Restaurants Roasted By Rising Meat Prices
Just hours after IMF Director Christine Lagarde got done telling the world that “everybody” would like a little more inflation, McDonald’s warned investors on Tuesday that it could be under pressure from commodity costs in the U.S. rising as much as 3% – higher than the 1% to 2% inflation that it had forecast just three months ago. In fact, the dining industry as a whole is reeling under the same pricing pressure, according to Bloomberg.
BJ’s Restaurants Inc. is expecting higher pork prices and Yum China Holdings Inc. told investors that rising poultry costs will hit their margins for the rest of the year. These worries come on top of a cost concerns about a rise in the minimum wage.
The rise in meat prices has been largely driven by the swine fever that is decimating China’s hog population. Processors around the world have been trying to make up for the shortages caused by the outbreak, but prices have spiked nonetheless. As companies look to substitute pork with more chicken and beef, those prices have also risen.
At Texas Roadhouse Inc., the price hikes have already hit the menu, with customers paying as much as 3% more to help the company try to offset its costs. President Scott Colosi said: “That’s going to go a long ways on margins.”

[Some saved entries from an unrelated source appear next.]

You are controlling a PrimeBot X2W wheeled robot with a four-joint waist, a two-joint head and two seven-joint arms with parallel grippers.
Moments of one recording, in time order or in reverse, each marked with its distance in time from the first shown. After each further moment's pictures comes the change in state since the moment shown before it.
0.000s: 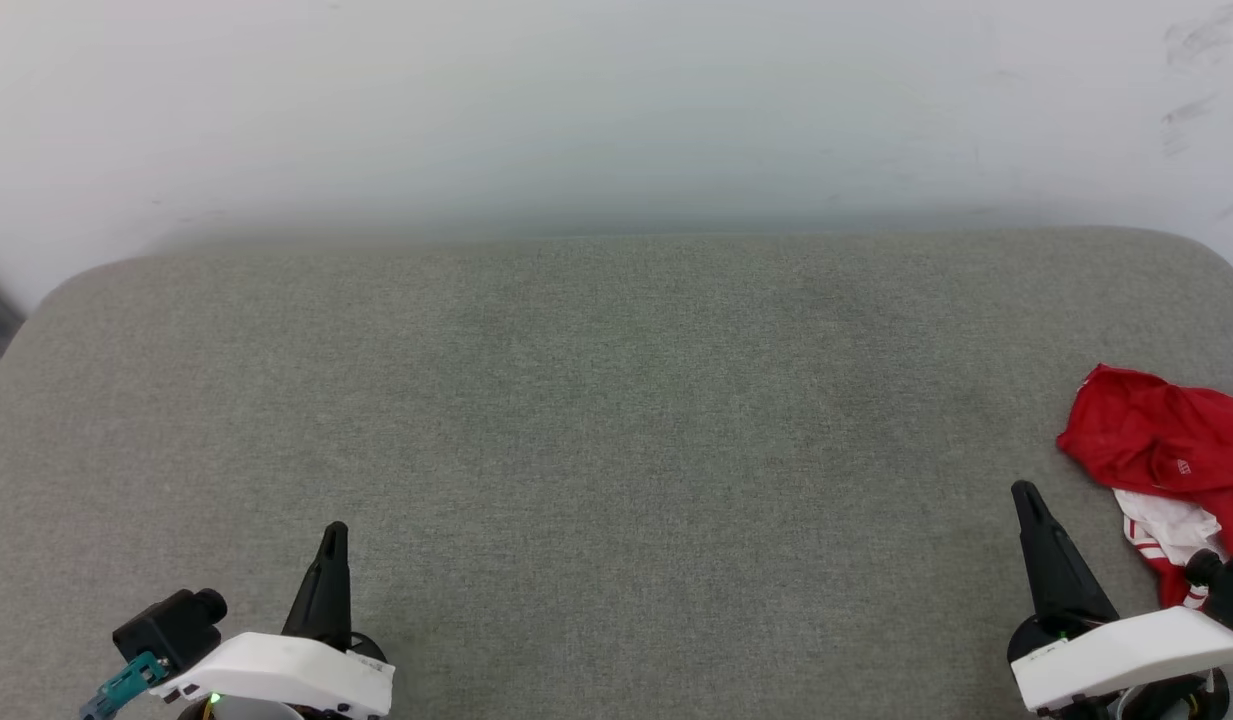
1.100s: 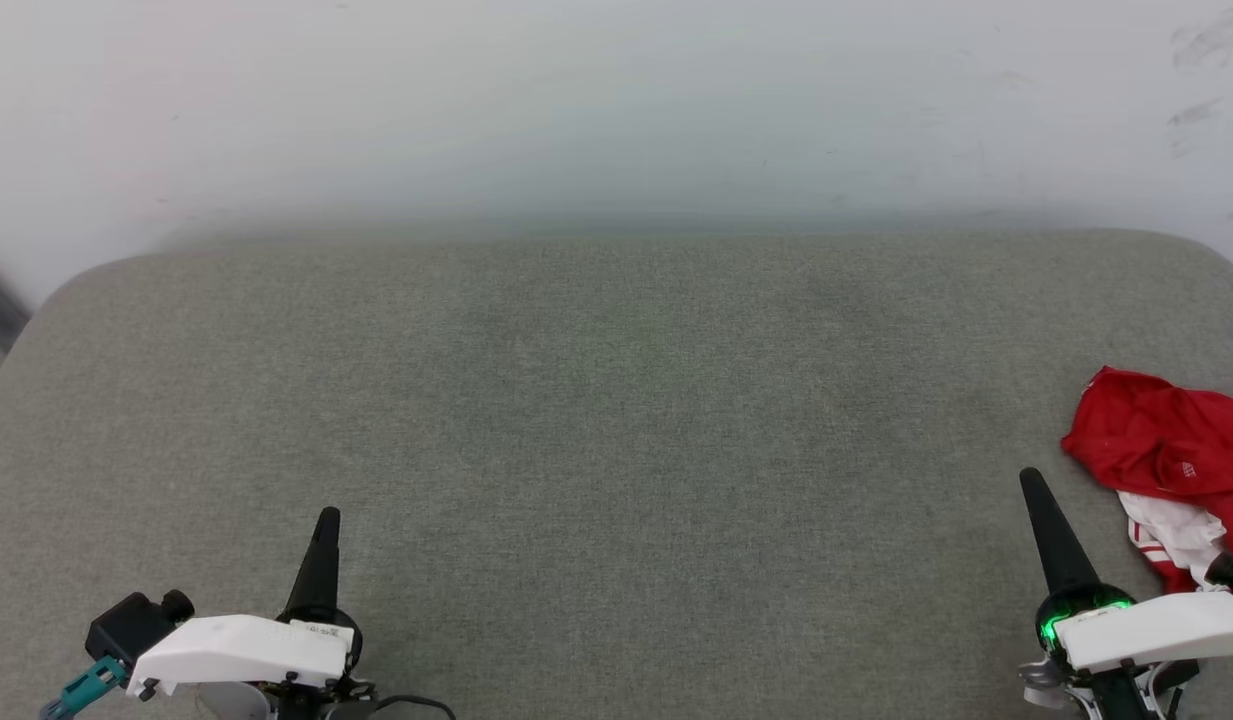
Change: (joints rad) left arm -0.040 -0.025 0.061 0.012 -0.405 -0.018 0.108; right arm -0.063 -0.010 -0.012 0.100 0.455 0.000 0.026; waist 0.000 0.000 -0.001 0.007
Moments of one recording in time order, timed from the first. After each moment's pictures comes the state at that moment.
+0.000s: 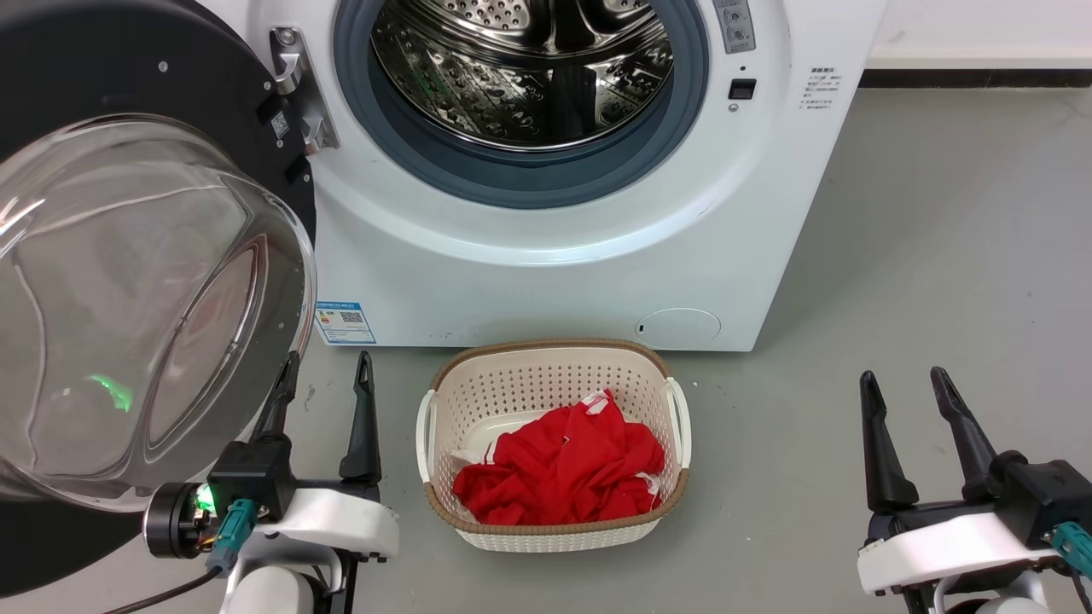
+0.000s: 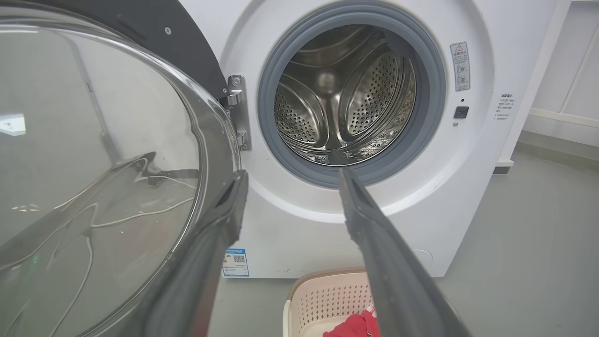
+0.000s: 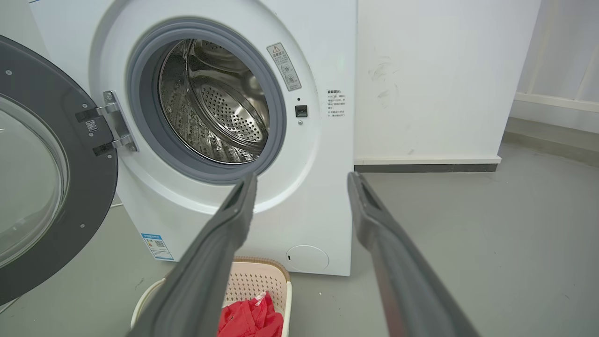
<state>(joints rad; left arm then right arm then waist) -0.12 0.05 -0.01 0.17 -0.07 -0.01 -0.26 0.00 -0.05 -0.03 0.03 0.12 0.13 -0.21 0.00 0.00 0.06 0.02</state>
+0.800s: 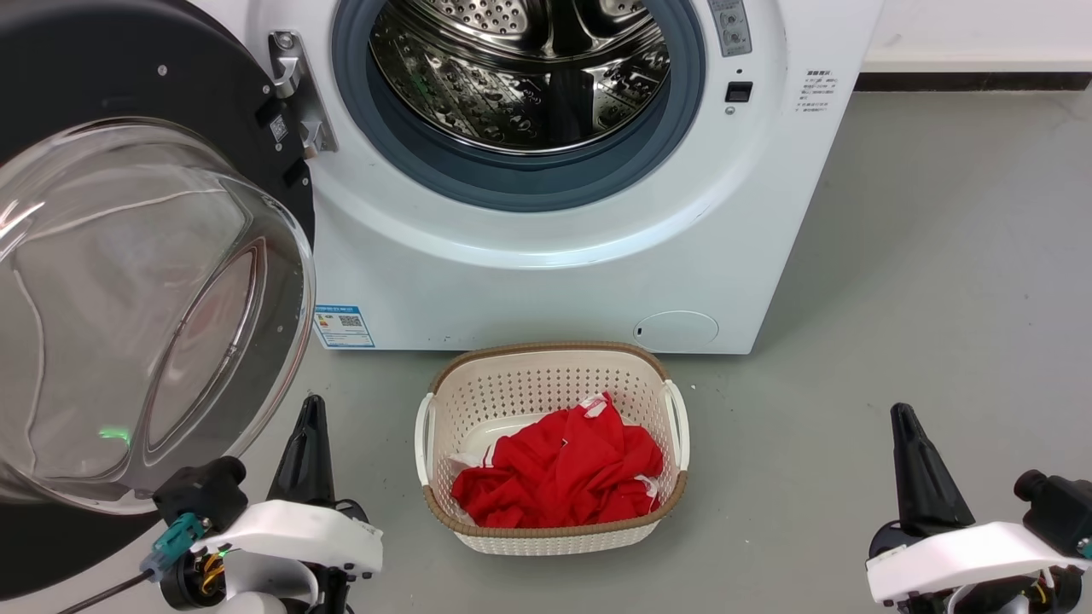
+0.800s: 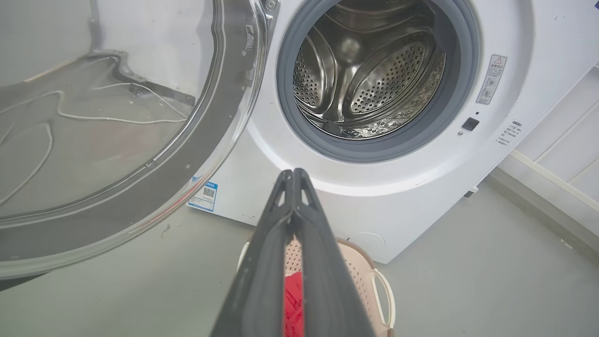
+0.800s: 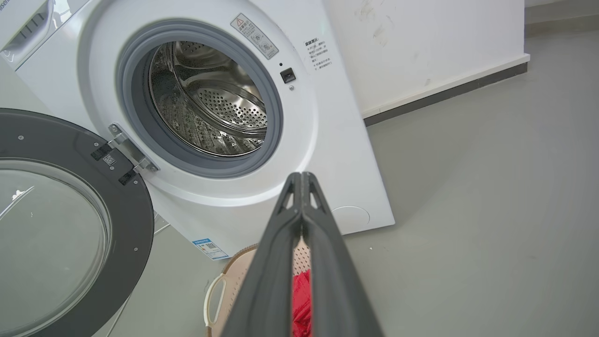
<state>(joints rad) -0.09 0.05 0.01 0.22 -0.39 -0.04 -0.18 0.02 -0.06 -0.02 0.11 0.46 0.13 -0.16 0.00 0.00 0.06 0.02</state>
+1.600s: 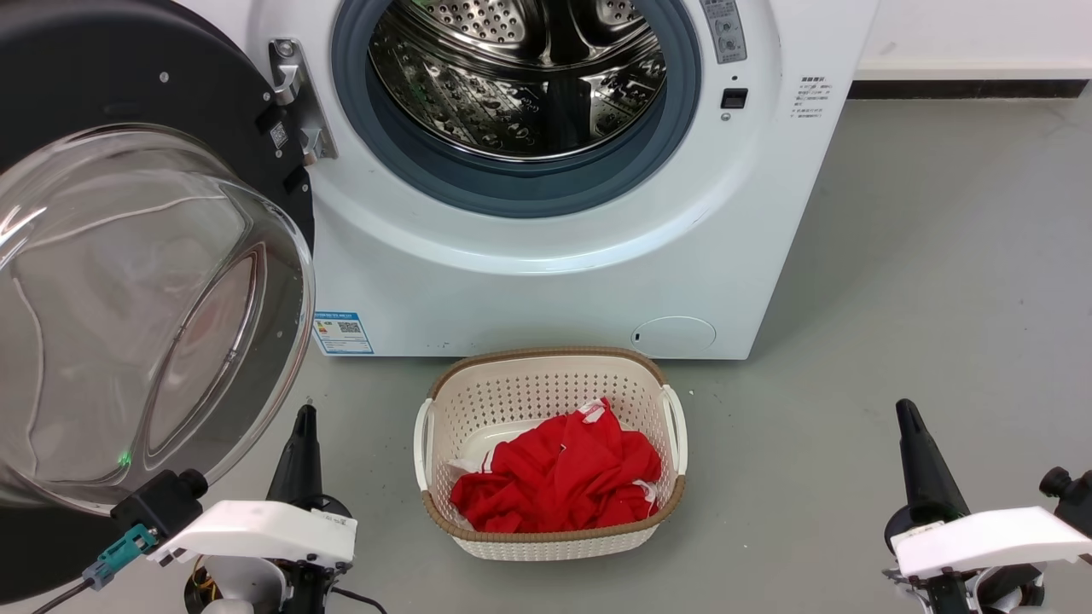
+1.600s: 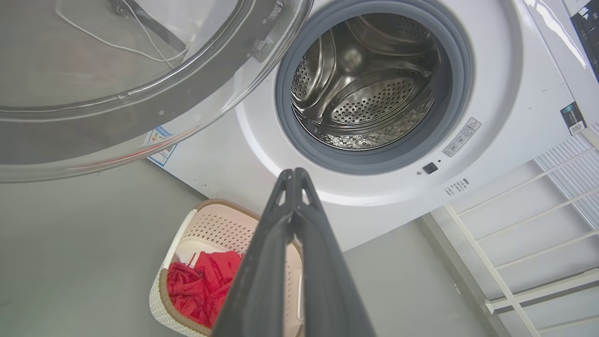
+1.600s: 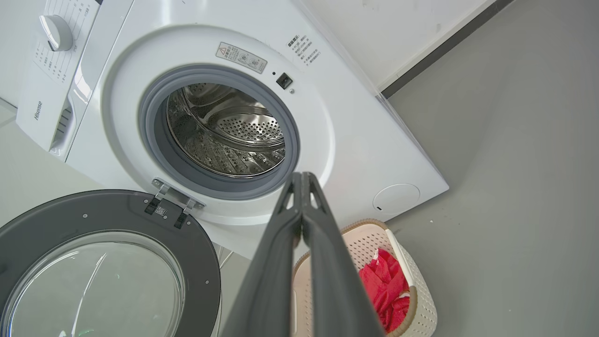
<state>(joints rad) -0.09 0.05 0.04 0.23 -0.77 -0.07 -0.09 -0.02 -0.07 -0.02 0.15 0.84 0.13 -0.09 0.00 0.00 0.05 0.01</state>
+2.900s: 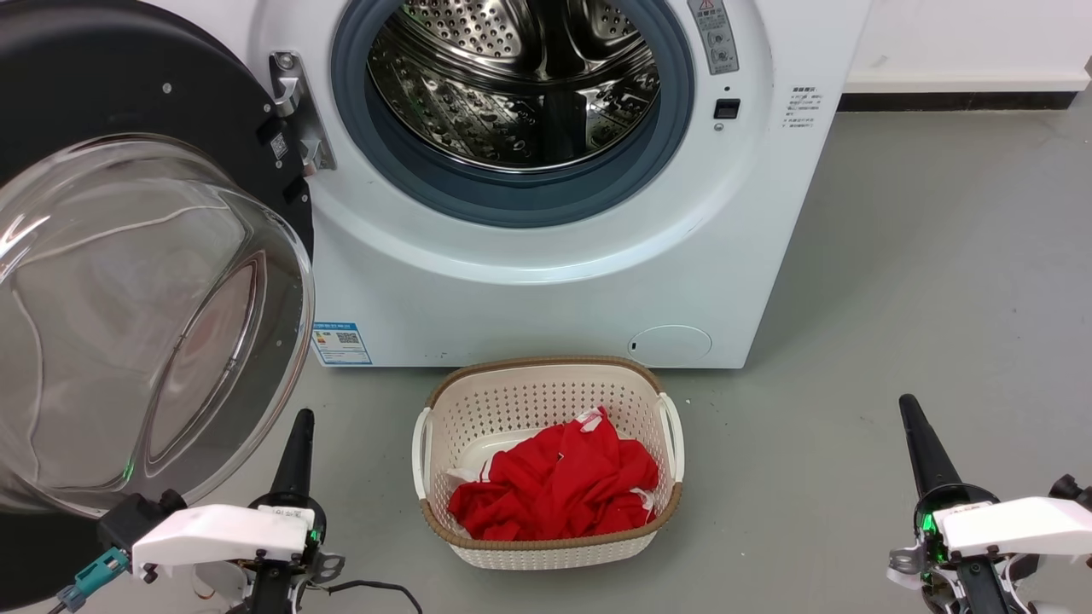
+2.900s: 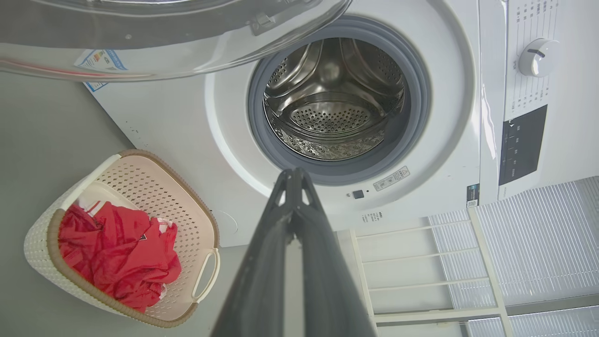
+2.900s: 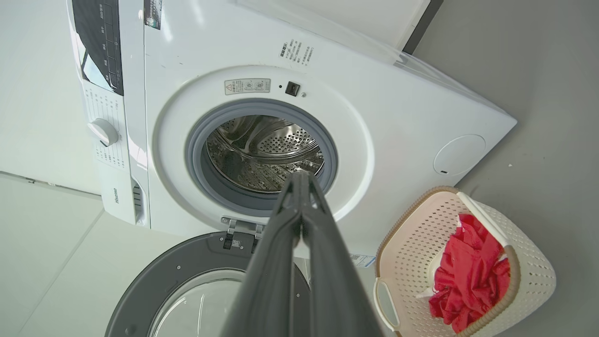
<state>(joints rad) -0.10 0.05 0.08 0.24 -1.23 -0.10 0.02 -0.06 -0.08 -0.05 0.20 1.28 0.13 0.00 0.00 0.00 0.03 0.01</state>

And so it seems that just about “everybody” in the industry is recognizing these signs of inflation – except, of course, for people like Jerome Powell, Christine Lagarde and other central bankers.
We reported back in mid April that pork prices were starting to rise as a result of the swine flu in China. Six weeks ago we reported that US federal agents seized 1 million pounds, or 454 metric tons, of pork smuggled from China to the same port amid growing fears the meat could contain traces of the African swine fever virus that has ravaged the Asian country’s hog herd.
As the disease continued to spread throughout China – the world’s largest producer and consumer – we predicted the trend would only get worse, which it has. US retail prices for boneless hams hit $4.31 per pound in March, the highest since 2015.
In the European Union, wholesale pig prices have climbed 16% in two months, while lean hog futures traded on the CME are higher by 32% since the February lows.
This is on top of the fact that Americans are already paying more for everyday items like beverages and diapers, according to a recent analysis In our prior note about Lagarde’s comments, we noted that most working people are already struggling to process the inflation in health-care costs, tuition, rent and other necessities that have hammered the standard of living in the developed world.
But as we know, inflation, like every other basic economic “mystery” that the Fed tries fruitlessly to understand, will only wind up being an issue after it’s too late to correct the problem.